Shut up n' Listen

From Strategy+Business : Researchers at the Human Dynamics Group at the Massachusetts Institute of Technology’s Media Lab, analyzed the speech patterns (only the physical voice signal: the measured variations in tone and pitch) of the operators on call center floors and found that they could predict accurately, after only a few seconds of listening, the ultimate success or failure of almost every call.

Successful operators, it turned out, speak little and listen much. When they do speak, their voices fluctuate strongly in amplitude and pitch, suggesting interest and responsiveness to the customer’s needs. Operators who speak with little variation come across as too determined and authoritative, but by speaking invitingly, being responsive but not pushy, a skilled operator can let callers find their own way to a sale.
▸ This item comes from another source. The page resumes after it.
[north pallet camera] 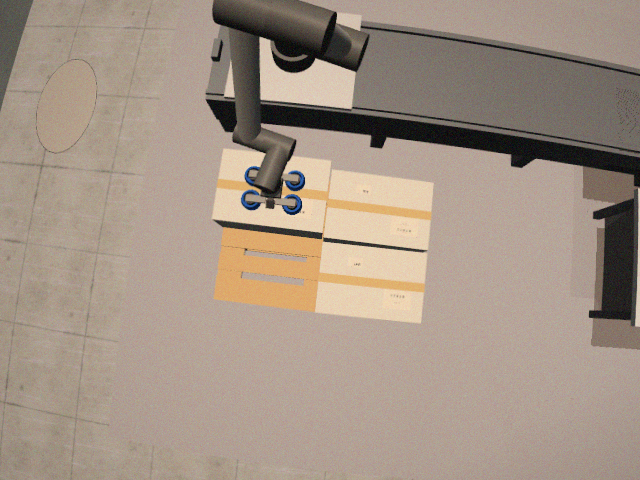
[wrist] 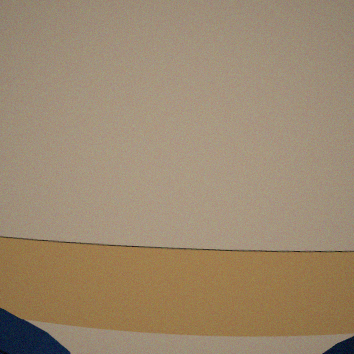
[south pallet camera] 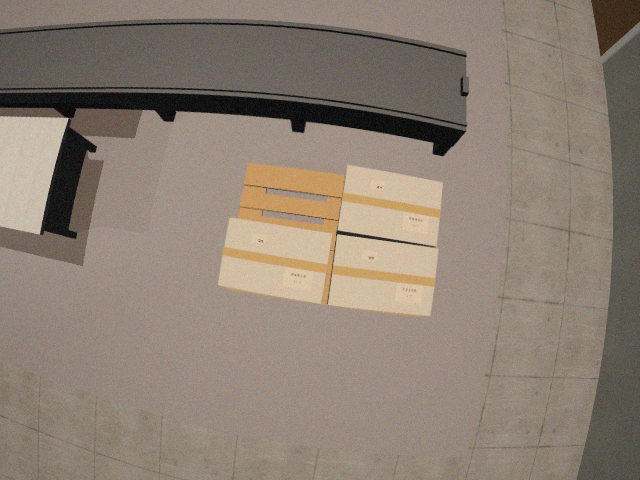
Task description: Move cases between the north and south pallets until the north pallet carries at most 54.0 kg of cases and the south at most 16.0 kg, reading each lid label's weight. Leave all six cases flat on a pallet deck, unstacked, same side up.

This finding throws down a profound challenge to the prevailing views of organizational effectiveness. Most explanations of human behavior in the business world presume that people — be they employees, consumers, or executives — are influenced most by meaning and reasoning. It’s what gets said that matters, not how it is said. But the per­formance of these telephone operators and a growing volume of other evidence suggest that this view is seriously flawed.

In a wide variety of facets of everyday business, the keys to sustained success may actually lie in understanding the kinds of signals that are ordinarily overlooked: tone of voice, body language, the ways people congregate (or don’t), the time spent on tasks, the rhythms of workplace activity, and the patterns of social networks.